Oltre il Fondo Sociale per il Clima: serve una visione sistemica
Il Green Paper sottolinea un punto critico: il Fondo Sociale per il Clima (SCF) rappresenta un buon punto di partenza, ma non può essere l'unico paracadute. Limitarsi alla mitigazione degli impatti significa infatti agire in modo reattivo, proprio come il management che molte volte si trova a "riparare i danni" invece di fare gestione predittiva.
Dobbiamo quindi passare dalla sussidiarietà passiva alla progettazione sistemica della mobilità. Come?
- Integrando i Dati e il Digitale per mappare la povertà dei trasporti e offrire
soluzioni di Sharing Mobility dove il trasporto pubblico
tradizionale fallisce.
- Implementando una Decarbonizzazione Inclusiva evitando che le zone a basse emissioni
(ZTL) diventino muri invisibili per chi possiede mezzi obsoleti e che non
ha alternative. A Milano, questo paradosso si manifesta con una
durezza quotidiana: migliaia di famiglie restano intrappolate tra la
complessità burocratica dei portali digitali e il timore delle sanzioni.
Chi possiede un veicolo “vecchio” vive con il costante spettro delle
telecamere, finendo per comprimere attività essenziali — come fare la
spesa — esclusivamente nelle ore del sabato, quando i varchi sono spenti.
Si configura così una 'mobilità a intermittenza sociale': una nuova
forma di segregazione invisibile che confina le fasce più fragili della
popolazione in rigide finestre orarie, privandole della libertà di
movimento nei giorni feriali. È un'esperienza che molti, compresa la mia
famiglia, conoscono fin troppo bene: un senso di impotenza spiacevole che
trasforma un diritto fondamentale in una concessione a orario.
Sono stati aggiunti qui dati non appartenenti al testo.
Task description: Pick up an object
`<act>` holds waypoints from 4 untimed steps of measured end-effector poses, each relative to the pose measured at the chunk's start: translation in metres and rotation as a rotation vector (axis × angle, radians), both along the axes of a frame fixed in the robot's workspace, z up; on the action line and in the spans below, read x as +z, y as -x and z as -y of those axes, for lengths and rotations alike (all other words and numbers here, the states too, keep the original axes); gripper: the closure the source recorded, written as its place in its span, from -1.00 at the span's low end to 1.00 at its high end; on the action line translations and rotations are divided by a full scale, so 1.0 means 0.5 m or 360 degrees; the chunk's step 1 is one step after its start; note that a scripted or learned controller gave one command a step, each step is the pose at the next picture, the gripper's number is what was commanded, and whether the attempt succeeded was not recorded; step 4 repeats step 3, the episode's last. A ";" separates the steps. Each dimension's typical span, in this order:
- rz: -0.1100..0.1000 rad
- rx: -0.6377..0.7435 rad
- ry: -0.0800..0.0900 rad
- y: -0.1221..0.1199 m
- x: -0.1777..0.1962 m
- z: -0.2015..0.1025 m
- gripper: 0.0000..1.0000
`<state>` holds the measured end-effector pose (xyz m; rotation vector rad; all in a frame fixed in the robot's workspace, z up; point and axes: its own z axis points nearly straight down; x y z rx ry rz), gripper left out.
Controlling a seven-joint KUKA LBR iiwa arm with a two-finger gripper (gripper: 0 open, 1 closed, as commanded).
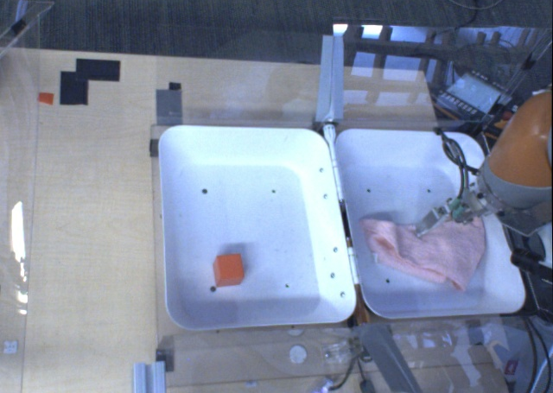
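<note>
Hovering my pincer over the pink cloth just beneath it, jaw state unclear; next I descend and pinch.

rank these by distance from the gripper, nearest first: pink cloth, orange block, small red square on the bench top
1. pink cloth, in the right bin, directly at the gripper.
2. orange block, in the left bin, toward its near-left corner.
3. small red square, on the bench at the far left, outside both bins.
</note>
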<state>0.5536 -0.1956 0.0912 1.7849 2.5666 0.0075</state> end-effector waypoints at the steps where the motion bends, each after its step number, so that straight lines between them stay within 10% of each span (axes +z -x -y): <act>1: 0.0006 0.0096 -0.0006 0.041 0.001 -0.170 -1.00; 2: 0.0001 -0.0289 -0.0010 -0.036 -0.001 -0.170 -1.00; 3: -0.0010 -0.0195 -0.0006 -0.089 0.049 -0.002 -1.00; 4: -0.0010 -0.0195 -0.0006 -0.089 0.049 -0.002 -1.00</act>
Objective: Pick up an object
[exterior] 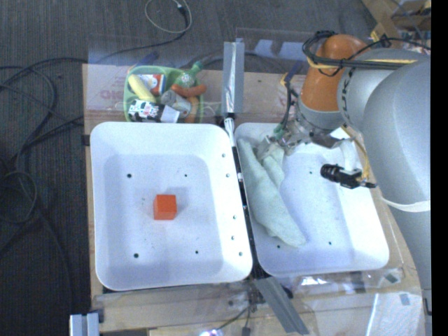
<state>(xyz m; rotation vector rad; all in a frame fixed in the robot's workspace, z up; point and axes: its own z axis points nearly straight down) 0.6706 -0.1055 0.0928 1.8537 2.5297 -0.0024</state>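
In the right bin [364, 257], the gripper [278, 143] presses onto the far end of the pale green cloth [274, 198], apparently to pinch it, though its grip state cannot be told.

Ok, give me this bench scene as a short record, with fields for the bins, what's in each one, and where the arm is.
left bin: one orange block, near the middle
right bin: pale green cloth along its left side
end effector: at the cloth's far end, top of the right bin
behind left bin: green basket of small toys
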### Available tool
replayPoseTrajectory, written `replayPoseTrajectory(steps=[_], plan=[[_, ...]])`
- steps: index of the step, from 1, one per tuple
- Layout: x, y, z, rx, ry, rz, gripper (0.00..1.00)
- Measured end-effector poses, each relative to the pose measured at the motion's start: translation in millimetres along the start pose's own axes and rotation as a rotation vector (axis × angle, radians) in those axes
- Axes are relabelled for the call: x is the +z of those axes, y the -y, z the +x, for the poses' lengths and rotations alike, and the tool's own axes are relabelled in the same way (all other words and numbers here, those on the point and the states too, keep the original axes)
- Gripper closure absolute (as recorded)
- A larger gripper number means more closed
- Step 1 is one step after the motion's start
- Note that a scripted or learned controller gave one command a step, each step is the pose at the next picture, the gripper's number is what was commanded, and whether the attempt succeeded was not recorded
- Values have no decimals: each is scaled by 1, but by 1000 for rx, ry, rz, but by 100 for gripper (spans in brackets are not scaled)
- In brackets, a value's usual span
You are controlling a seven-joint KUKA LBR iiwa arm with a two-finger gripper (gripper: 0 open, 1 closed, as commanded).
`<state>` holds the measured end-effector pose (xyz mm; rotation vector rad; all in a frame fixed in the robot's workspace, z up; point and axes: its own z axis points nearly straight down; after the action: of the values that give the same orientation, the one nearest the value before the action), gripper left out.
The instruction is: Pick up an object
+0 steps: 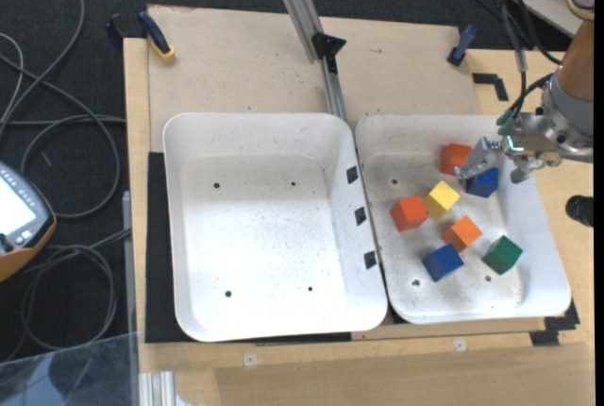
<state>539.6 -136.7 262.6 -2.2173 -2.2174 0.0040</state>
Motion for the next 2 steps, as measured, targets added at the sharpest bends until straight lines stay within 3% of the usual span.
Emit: replayPoseTrajectory(steps=[1,2], plan=[[-2,0,0,0,1,-4,0],[48,-10,3,0,0,0,0]])
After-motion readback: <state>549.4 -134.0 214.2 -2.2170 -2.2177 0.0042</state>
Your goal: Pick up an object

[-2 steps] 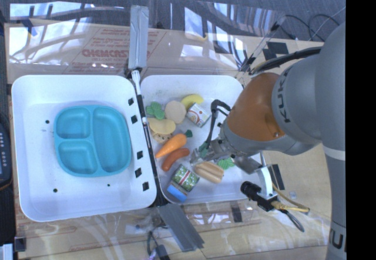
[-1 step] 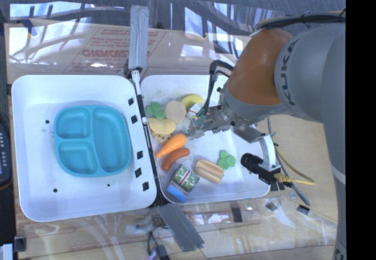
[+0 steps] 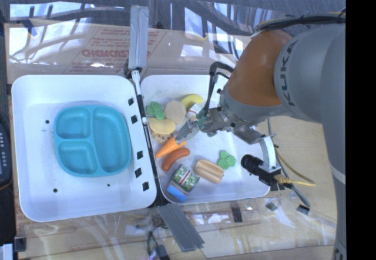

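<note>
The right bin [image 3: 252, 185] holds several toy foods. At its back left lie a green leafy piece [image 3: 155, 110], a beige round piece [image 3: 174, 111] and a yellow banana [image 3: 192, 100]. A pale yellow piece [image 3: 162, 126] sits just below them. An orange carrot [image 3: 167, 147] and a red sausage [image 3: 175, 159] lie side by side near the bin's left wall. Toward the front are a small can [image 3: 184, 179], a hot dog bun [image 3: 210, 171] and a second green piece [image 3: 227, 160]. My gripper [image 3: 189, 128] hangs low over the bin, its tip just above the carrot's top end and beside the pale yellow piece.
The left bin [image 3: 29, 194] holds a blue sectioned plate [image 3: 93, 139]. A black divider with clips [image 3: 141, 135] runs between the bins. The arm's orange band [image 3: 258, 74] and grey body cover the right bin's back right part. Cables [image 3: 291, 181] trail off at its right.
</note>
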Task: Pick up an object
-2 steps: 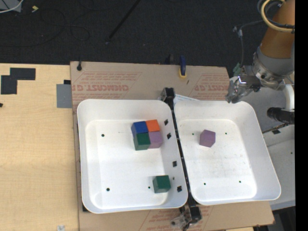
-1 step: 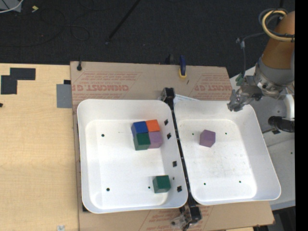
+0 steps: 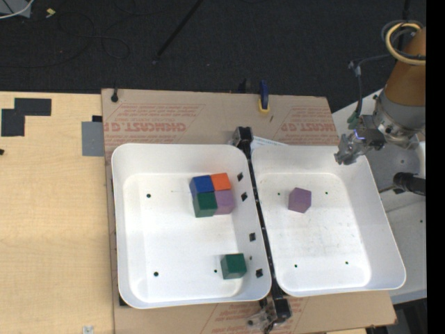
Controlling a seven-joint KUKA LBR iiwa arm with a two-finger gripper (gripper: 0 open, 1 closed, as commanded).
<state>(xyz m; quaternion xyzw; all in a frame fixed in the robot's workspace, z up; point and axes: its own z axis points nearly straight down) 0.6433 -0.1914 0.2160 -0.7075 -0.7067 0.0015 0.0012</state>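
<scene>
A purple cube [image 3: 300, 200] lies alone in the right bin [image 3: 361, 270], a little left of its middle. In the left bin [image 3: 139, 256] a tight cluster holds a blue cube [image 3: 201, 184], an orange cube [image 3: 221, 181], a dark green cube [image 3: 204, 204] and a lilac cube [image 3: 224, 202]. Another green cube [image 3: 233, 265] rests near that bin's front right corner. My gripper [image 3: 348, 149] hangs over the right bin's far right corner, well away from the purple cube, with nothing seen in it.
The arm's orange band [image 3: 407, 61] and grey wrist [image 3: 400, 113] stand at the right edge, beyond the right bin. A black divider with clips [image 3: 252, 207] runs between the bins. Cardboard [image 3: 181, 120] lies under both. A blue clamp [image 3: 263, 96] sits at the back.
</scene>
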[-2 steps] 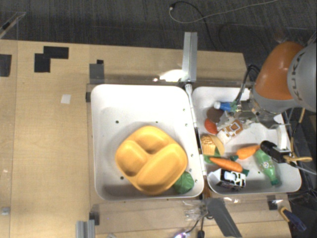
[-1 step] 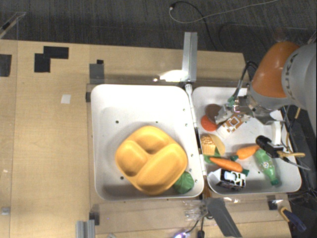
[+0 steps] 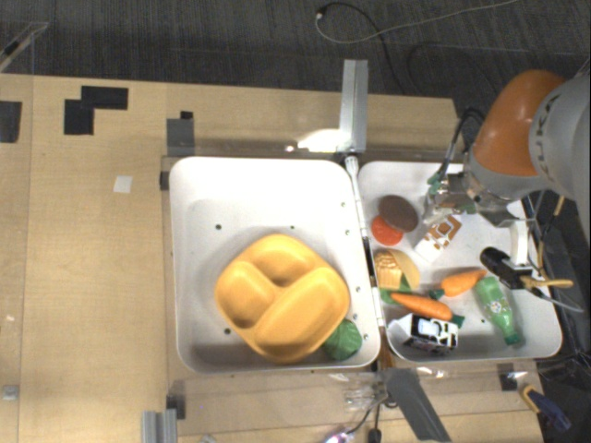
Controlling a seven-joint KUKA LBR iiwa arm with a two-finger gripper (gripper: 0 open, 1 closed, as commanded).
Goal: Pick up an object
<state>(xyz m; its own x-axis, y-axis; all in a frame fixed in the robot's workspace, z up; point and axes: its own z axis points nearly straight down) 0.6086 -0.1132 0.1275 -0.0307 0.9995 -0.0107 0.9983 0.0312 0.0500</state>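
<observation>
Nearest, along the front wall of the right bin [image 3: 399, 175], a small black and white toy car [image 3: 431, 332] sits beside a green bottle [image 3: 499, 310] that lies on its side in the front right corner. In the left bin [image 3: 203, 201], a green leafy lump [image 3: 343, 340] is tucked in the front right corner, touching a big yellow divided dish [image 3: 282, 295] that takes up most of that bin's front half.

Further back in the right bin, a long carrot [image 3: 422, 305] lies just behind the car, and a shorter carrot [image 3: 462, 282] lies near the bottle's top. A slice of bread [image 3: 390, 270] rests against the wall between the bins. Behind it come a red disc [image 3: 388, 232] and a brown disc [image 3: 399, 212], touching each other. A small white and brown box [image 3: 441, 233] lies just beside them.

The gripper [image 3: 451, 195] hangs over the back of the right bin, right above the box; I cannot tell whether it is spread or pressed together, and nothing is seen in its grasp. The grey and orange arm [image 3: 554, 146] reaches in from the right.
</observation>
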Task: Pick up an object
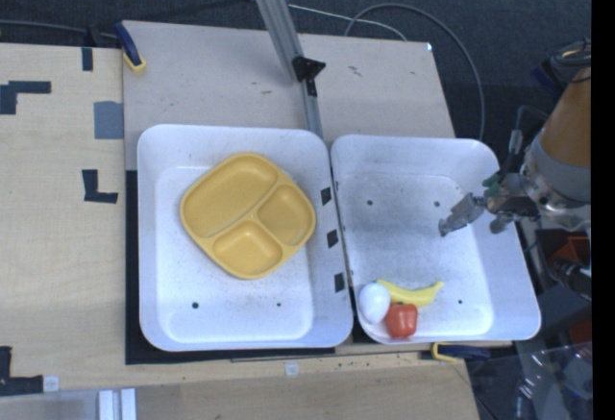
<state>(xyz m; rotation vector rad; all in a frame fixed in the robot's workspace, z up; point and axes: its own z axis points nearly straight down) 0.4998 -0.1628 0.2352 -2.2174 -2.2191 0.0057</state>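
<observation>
Three small objects lie together in the front corner of the right bin (413,168): a yellow banana (415,292), a white egg-shaped ball (374,301) and a red pepper-like piece (403,319). My gripper (477,219) hovers over the right side of that bin, well behind and to the right of the three objects. Its two fingers are spread apart, with nothing between them. The grey arm with its orange band (574,125) comes in from the right edge.
A yellow three-compartment plate (248,214) rests in the left bin (159,312). A metal pole (279,10) slants down from the top to the ridge between the bins. A cable (452,34) loops behind the right bin.
</observation>
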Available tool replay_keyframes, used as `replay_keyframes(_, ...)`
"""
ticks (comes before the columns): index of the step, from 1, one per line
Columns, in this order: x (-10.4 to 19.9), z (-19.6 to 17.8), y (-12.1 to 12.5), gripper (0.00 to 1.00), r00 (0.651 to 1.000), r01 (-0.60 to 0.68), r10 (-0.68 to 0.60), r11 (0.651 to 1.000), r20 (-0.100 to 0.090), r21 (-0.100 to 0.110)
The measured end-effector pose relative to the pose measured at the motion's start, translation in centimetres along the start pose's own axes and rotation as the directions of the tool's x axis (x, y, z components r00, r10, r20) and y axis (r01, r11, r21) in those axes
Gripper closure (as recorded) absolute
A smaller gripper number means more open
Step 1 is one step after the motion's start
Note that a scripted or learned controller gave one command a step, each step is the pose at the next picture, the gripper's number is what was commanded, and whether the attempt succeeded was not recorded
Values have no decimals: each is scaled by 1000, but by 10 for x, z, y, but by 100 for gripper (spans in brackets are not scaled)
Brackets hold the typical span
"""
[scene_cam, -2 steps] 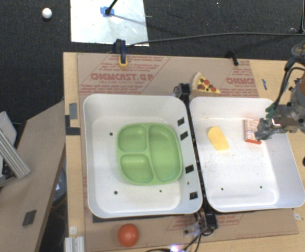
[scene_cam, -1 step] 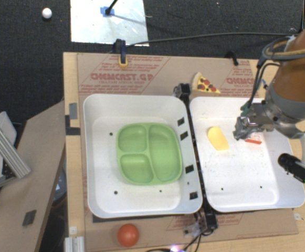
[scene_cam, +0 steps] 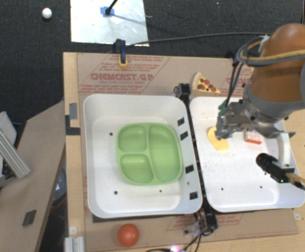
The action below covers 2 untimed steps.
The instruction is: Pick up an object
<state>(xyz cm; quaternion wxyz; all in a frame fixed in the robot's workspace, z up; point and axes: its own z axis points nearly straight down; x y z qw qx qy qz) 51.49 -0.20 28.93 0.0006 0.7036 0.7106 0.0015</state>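
Your gripper (scene_cam: 221, 132) sits over the yellow piece (scene_cam: 218, 140); I can't tell its grip. Looks thin, light, flat. Pinch its edges.

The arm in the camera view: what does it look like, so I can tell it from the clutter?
The arm is grey with a broad, rounded orange band above the wrist. Thin cables loop over the band and run down to the wrist. The gripper is a dark grey metal assembly, small beside the bulky arm.
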Motion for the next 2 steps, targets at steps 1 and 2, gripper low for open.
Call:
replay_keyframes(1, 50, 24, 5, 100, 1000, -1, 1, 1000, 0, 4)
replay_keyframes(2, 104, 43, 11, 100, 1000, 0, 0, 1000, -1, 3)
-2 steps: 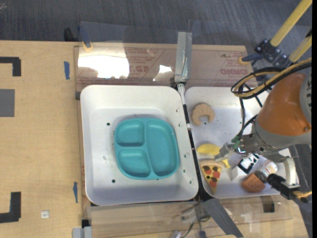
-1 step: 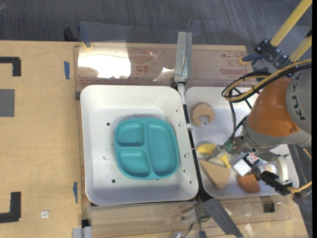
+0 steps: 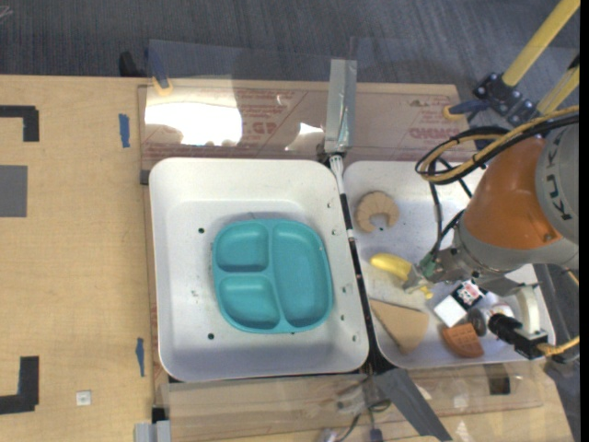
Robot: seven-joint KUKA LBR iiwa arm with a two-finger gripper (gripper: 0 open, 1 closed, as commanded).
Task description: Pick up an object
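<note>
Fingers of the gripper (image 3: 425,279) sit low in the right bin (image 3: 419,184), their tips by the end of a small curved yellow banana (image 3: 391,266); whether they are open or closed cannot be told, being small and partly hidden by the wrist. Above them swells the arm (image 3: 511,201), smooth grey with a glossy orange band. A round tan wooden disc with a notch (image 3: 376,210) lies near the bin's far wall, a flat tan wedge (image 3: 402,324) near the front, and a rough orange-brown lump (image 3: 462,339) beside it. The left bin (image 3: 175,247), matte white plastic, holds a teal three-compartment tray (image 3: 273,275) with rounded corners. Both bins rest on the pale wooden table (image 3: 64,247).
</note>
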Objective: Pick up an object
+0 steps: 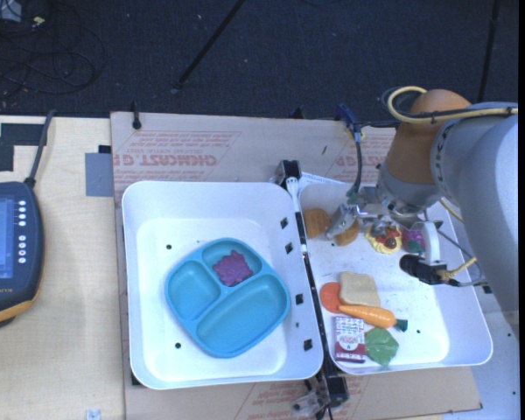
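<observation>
My gripper is low over the back left part of the right bin, with the orange-banded wrist behind it. A brown bread-like piece lies just to its left, close to or touching it. To the gripper's right lies a small yellow, red and purple toy. Nearer the front are a toast slice, a red tomato slice, a carrot, a ketchup packet and a green leaf.
The left bin holds a blue divided plate with a purple piece in its back compartment. A raised divider separates the bins. A teach pendant lies on the bench at far left. A black part with cables hangs off the arm.
</observation>
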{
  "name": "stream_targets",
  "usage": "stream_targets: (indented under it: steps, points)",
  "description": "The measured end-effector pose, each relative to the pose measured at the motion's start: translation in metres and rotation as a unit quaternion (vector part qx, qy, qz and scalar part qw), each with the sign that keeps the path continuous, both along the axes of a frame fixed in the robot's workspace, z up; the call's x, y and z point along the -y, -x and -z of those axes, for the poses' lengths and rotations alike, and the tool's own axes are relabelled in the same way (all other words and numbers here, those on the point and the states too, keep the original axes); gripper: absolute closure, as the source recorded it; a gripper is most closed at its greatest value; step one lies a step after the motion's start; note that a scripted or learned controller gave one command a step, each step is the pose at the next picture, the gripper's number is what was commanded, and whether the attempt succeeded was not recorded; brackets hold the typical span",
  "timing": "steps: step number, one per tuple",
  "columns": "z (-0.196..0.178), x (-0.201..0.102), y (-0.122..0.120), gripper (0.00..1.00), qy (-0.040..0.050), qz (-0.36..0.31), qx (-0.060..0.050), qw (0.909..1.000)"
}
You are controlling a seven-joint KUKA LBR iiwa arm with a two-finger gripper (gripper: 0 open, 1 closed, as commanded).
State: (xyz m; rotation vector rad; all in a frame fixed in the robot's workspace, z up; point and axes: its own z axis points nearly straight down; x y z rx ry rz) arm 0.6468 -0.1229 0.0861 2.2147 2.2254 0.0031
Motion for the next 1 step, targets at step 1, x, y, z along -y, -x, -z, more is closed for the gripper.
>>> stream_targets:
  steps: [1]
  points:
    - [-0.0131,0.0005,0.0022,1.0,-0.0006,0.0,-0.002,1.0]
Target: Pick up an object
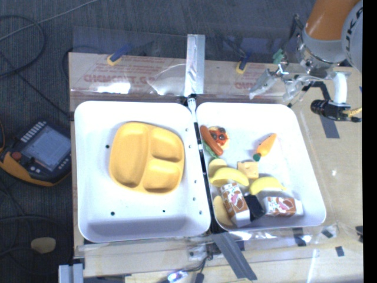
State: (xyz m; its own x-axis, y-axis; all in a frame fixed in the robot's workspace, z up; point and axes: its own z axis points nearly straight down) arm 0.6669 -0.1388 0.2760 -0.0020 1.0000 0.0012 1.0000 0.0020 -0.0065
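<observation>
The gripper [281, 82], jaws spread and empty, hangs at upper right; the carrot [265, 145] lies below it, slanting toward lower left.

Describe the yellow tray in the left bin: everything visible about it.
The yellow tray is a rounded-square divided plate, apparently smooth plastic, lying flat and face up on the floor of the left bin. Raised ridges split it into three compartments: one large on its left side, two smaller on its right. Nothing lies in any of them. It sits roughly centred, slightly rotated against the bin's walls, touching no wall and no other object. The gripper is far off, beyond the right bin's top corner.
</observation>
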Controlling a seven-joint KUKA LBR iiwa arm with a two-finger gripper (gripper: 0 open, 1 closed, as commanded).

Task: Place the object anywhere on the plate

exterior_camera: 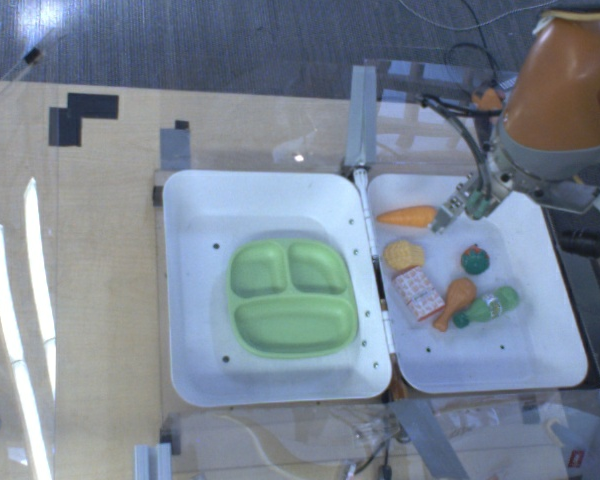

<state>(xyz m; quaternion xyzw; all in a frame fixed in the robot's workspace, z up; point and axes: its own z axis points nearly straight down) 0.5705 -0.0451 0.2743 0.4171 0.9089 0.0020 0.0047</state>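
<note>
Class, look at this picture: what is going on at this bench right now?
A grey and orange robot arm reaches into the right bin, its gripper low beside the toy carrot. Nothing shows between its fingers. A chicken drumstick, a green bottle and other toy foods lie nearby. The green divided plate sits in the left bin, with no toy food on it.

No readable text; print on red-white packet illegible.
</note>
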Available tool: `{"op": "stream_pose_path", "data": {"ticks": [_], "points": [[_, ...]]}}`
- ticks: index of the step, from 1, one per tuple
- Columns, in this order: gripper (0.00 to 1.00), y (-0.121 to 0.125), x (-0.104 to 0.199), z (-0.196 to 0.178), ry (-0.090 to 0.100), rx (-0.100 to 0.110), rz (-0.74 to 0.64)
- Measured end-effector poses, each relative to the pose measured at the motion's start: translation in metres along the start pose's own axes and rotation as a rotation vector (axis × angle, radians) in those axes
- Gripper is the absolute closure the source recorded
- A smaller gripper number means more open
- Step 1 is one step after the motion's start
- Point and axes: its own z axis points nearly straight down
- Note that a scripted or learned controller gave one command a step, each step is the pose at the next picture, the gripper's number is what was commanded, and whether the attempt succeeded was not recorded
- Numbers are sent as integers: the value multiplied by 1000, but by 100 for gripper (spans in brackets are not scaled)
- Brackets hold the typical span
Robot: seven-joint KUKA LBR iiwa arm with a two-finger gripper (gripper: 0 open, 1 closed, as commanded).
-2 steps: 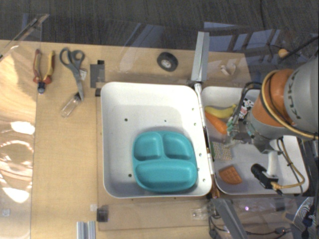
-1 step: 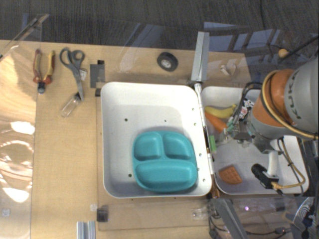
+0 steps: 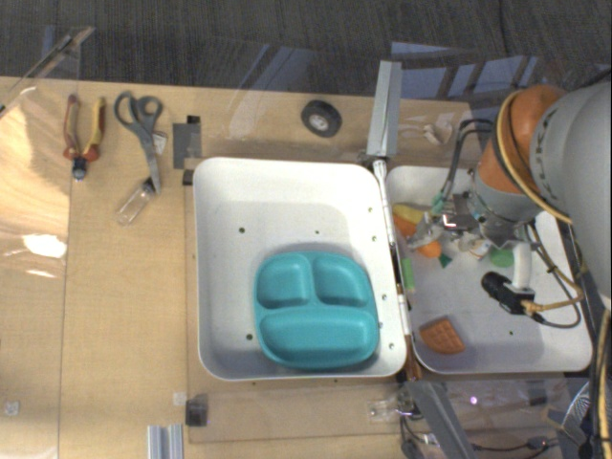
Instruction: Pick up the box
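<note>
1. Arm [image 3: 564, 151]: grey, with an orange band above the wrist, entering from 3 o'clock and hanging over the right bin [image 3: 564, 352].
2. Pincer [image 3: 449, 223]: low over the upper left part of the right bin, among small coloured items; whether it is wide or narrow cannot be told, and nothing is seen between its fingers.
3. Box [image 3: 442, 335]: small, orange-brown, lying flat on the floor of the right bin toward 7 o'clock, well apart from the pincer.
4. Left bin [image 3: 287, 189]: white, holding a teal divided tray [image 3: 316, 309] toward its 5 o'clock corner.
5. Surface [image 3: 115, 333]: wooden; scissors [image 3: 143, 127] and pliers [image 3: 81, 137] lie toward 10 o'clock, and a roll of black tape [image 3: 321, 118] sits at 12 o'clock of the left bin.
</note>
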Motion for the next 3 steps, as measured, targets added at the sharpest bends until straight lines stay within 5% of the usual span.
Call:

Uscire dal conformismo della Sostenibilità Astratta
La povertà dei trasporti si combatte riducendo la necessità di spostamenti lunghi e inefficienti, digitalizzando i servizi e potenziando le infrastrutture locali. Non è un caso che la povertà dei trasporti rappresenti spesso anche una "povertà di tempo". Una nazione che aspira all'eccellenza non può permettersi di avere una classe lavoratrice che spreca ore in spostamenti degradanti. È un'emorragia di produttività e di dignità che nessun bilancio sociale può più nascondere dietro narrazioni di facciata.
Superare la “sostenibilità astratta” significa riconoscere che la sfida climatica si vince solo se nessuno resta a piedi garantendo anche un processo di digitalizzazione democratico. Il successo dell’industria e della società italiana dipenderà anche dalla capacità di evolvere sfruttando la tecnologia per abbattere le barriere fisiche.
Abbiamo il talento e le competenze per rendere la mobilità un fattore di successo e di equità.
È tempo di smettere di seguire i trend di marketing e iniziare a investire seriamente nell'integrazione tra dati, ambiente e persone. La transizione ecologica non può essere un club esclusivo. Se la tecnologia non abbatte i muri dell'Area B o non accorcia i chilometri in Calabria, non è innovazione: è solo un nuovo modo per lasciare indietro qualcuno. La nostra sfida è trasformare la mobilità da costo della sopravvivenza a volano di libertà economica e sociale.